Dense Farneback flow on 640x480 takes approximately 30--80 ms per frame on CPU, depending on pyramid levels and iteration count.
End-point error (EPE) is the standard metric: average Euclidean distance between predicted and ground-truth flow vectors. On Sintel Clean, Horn-Schunck achieves EPE around 5.0; RAFT achieves 0.76.
The brightness constancy assumption fails under shadows, reflections, and transparency. Gradient constancy or census transforms provide partial robustness.
Occlusion -- where a surface disappears between frames -- fundamentally violates optical flow assumptions and requires explicit handling (forward-backward consistency check, or occlusion prediction in learned methods).

Common Misconceptions

"Optical flow equals scene motion." Optical flow captures apparent 2D image motion, which conflates camera motion, object motion, and depth effects. A static object closer to the camera has larger flow than a moving distant object.
"Lucas-Kanade cannot handle large displacements." The pyramidal extension handles displacements up to roughly half the image width, depending on the number of pyramid levels. The base algorithm is limited to a few pixels.
"Dense optical flow is always better than sparse." Dense flow provides more information but at much higher cost. For feature tracking and ego-motion estimation, sparse flow on well-chosen keypoints is often more robust and sufficient.

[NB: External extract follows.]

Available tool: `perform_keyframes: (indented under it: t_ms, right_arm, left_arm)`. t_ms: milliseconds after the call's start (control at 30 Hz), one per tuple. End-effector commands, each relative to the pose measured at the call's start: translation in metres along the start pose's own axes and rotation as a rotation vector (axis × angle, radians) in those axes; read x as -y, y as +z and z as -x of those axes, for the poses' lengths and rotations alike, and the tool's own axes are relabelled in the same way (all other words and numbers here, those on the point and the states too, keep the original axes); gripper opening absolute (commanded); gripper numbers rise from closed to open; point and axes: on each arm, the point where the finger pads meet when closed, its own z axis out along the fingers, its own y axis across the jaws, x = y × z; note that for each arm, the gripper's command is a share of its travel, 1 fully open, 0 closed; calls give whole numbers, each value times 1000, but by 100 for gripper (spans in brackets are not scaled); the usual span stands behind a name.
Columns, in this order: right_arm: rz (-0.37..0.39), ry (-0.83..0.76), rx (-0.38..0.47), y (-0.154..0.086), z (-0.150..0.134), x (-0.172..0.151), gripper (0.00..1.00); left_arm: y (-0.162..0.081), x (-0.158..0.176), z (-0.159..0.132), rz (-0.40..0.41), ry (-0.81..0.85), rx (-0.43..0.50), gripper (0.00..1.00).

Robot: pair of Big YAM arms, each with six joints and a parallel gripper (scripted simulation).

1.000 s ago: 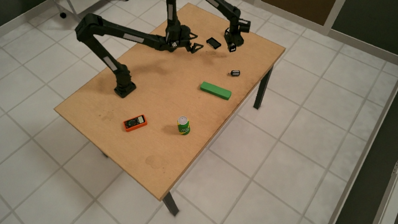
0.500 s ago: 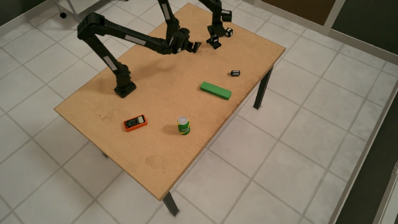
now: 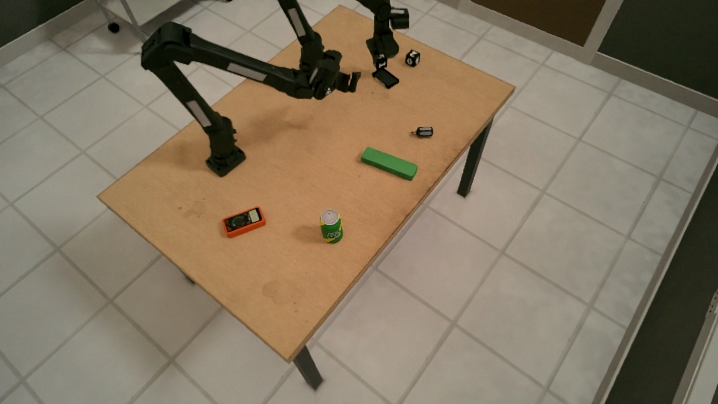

Connections to Other Concepts

corner-detection.md: Lucas-Kanade requires corners (high eigenvalue points) for well-conditioned estimation; Shi-Tomasi features are the standard initialization.
hog.md: Histograms of optical flow (HOF) extend HOG to the temporal domain for action recognition.
image-stitching-and-homography.md: Flow estimation and homography computation both solve for geometric relationships between frames; homography assumes a single planar transformation while flow allows per-pixel variation.
camera-calibration-and-geometry.md: Ego-motion decomposition of optical flow into rotation and translation requires known camera intrinsics.